Marib, the Saudi-led coalition’s last bastion in northern Yemen, is an “impenetrable wall,” said Yemen’s puppet government’s foreign minister.
The Houthis (Ansar Allah), who seized the capital Sanaa in 2014, have intensified their fight for Marib this year, but have come under heavy bombardment from the Saudi-led military coalition, and still their offensive continues.
Meanwhile, on November 20th the Iran-aligned Houthi movement said it had fired 14 drones at several Saudi Arabian cities, including at Saudi Aramco facilities.
The Houthi military spokesman Yahya Saree said that the group had attacked Aramco’s refineries in Jeddah as well as military targets in Riyadh, Jeddah, Abha, Jizan and Najran.
Curiously, the Ansar Allah statement mentioned the wrong name for the international airport in Jeddah and the wrong location for the King Khalid base, saying it was in Riyadh when it is actually in the southern part of the kingdom.
The Saudi-led coalition said that it had destroyed three drones launched towards southern Saudi Arabia and a fourth over Yemen.

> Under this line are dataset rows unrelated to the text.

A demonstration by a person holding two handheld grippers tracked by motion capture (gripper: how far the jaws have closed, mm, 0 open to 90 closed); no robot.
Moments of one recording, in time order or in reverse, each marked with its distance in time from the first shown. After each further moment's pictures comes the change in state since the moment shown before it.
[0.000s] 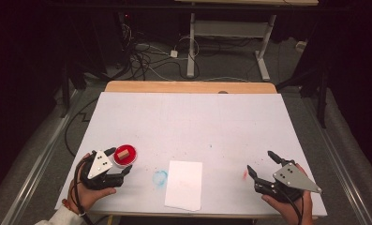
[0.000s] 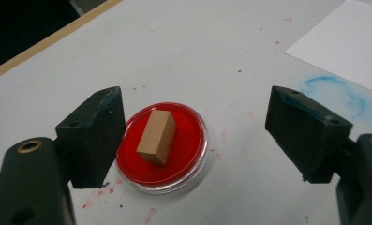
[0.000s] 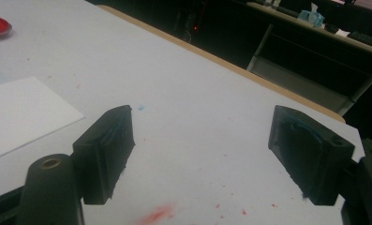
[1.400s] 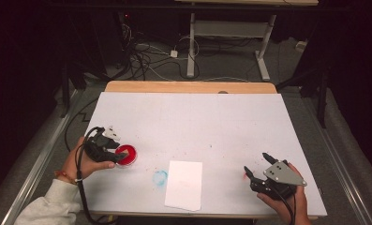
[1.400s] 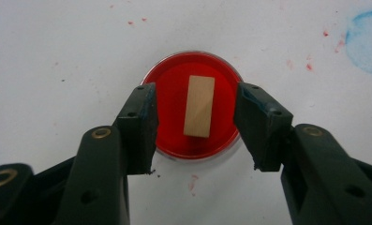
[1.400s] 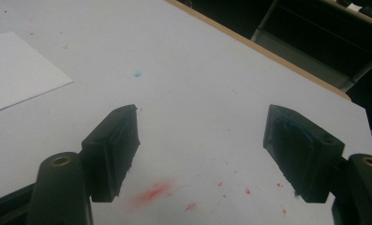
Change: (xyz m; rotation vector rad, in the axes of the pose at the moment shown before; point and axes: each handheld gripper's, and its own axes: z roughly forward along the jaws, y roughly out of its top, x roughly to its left) left arm 0.060 0.047 0.042 0.487 -0.241 -0.002; right arm 0.004 -0.009 0.018 0.130 -0.005 -0.050
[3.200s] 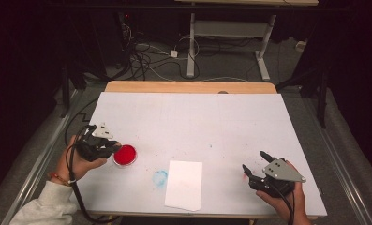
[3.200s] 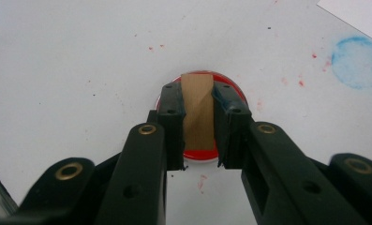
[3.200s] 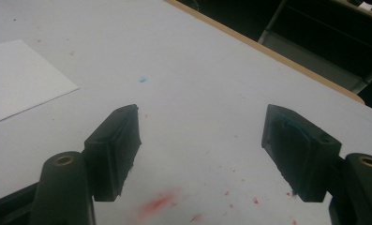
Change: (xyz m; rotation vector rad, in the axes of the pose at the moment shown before) left arm -0.003 -0.009 -0.034 -0.112 0.065 -0.001; right arm -0.001 0.003 0.007 -0.009 0.036 0.004
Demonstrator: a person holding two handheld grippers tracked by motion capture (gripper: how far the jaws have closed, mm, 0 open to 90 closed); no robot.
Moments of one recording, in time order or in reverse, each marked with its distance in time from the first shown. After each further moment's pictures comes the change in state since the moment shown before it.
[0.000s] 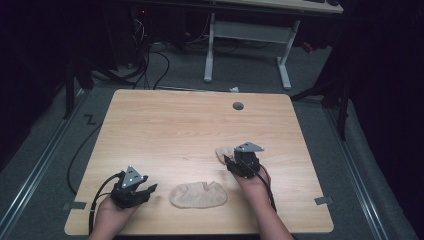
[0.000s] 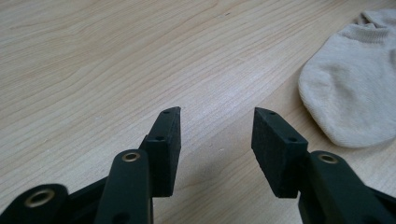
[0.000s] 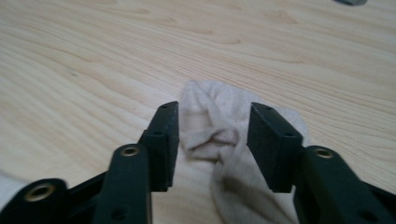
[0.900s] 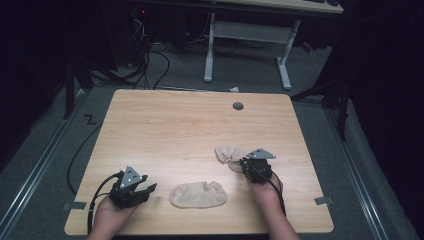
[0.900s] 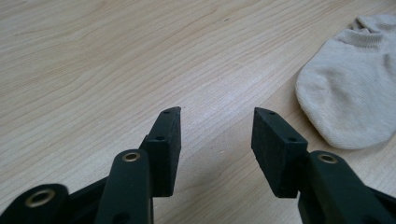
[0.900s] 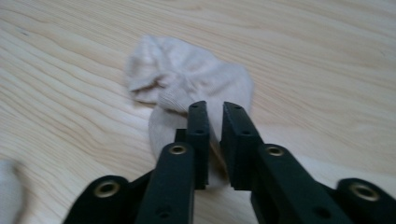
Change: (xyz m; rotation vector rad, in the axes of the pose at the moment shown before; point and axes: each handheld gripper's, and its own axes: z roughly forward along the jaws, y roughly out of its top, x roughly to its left) left arm 0.000 0.001 -0.001 -0.011 -0.002 0.005; right arm -0.027 -0.032 -0.019 0.002 -0.058 -0.009
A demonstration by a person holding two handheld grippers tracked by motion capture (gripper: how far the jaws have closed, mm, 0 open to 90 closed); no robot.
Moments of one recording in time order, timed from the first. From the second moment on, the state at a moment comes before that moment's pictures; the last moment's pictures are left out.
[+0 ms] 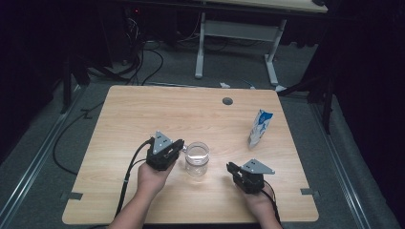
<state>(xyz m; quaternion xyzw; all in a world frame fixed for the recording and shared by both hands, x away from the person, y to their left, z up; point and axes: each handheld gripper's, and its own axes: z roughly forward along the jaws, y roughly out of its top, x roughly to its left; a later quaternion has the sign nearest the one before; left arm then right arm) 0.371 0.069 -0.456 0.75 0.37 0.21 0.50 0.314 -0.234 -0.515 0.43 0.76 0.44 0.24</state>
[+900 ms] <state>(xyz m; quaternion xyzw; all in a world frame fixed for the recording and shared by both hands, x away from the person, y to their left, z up) 0.371 0.065 -0.461 0.75 0.38 0.22 0.50 0.311 -0.229 -0.512 0.41 0.76 0.44 0.24</state>
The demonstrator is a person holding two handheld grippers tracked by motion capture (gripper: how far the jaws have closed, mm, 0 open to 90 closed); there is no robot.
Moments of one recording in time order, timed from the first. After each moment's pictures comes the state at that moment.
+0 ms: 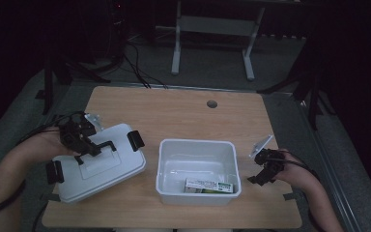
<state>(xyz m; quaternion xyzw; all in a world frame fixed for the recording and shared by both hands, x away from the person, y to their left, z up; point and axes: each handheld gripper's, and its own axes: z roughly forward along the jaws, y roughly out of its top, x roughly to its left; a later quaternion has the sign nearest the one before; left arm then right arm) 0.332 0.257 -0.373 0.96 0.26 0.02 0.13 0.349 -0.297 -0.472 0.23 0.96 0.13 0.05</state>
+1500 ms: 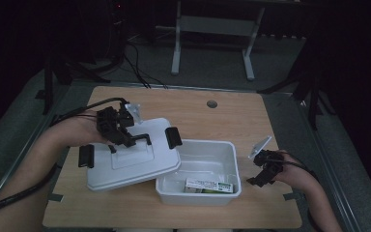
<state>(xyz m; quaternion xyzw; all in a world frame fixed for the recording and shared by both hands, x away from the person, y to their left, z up) 0.333 0.153 -0.317 0.98 0.14 0.04 0.15 0.347 -0.295 -0.474 0.23 0.96 0.13 0.04</state>
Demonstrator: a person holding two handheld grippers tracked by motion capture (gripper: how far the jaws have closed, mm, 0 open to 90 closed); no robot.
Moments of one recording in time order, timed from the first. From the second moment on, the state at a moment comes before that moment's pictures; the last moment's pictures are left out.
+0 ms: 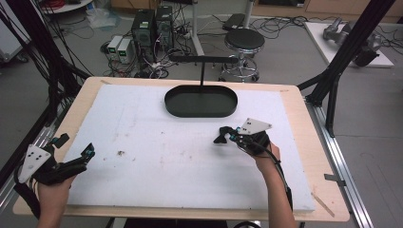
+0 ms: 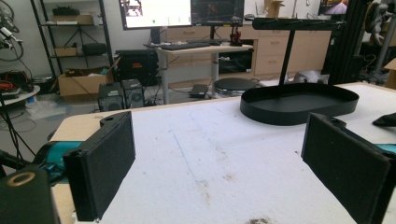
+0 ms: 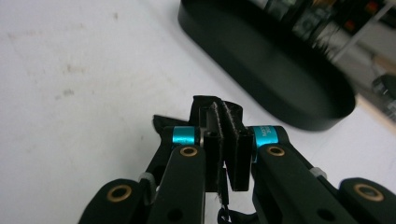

It said the group “failed to launch two ballistic missiles” and that they fell inside Yemen.
Riyadh’s forces also responded, by attacking 13 targets in Yemen. The operation hit weapons depots, air defense systems and drones’ communication systems in Sanaa, Saada, and Marib provinces, the coalition said.
In addition to Marib, al-Hudaydah and Taiz are becoming increasingly volatile points.
Earlier, the Saudi-led coalition partially withdrew from the port city to redeploy forces and likely to support the fight for the central city of Marib. It is quite possible that this is part of a larger plan to attempt and stretch Houthi forces and resources in defending and attacking several locations.
On November 21, Saudi-backed forces managed to expel the Houthis from the district of Hays, some 100 km to the south of the al-Hudaydah provincial center.
Saudi-backed forces also advanced in the districts of al-Jarrahi and Jabal Ra’s. At the same time they managed to secure some positions in the district of Maqbanah in the nearby province of Taiz.
The coalition claims that the decision to withdraw from al-Hudaydah was the result of the Houthis’ repeated violations of the UN-brokered ceasefire and the group’s control over several Red Sea ports, including that of al-Hudaydah, but it is obvious that supporting Marib was the main reason.
Saudi-backed forces kicked off a military operation in the central province of Shabwah on November 20, just to pressure the Houthis.
Clashes around Marib and other locations throughout Yemen are likely to intensify before the end of the year, as the increased activity on both sides is more than evident. The Houthis appear to have the upper hand, but no crushing blow of any sort has been dealt to the Saudi-led coalition.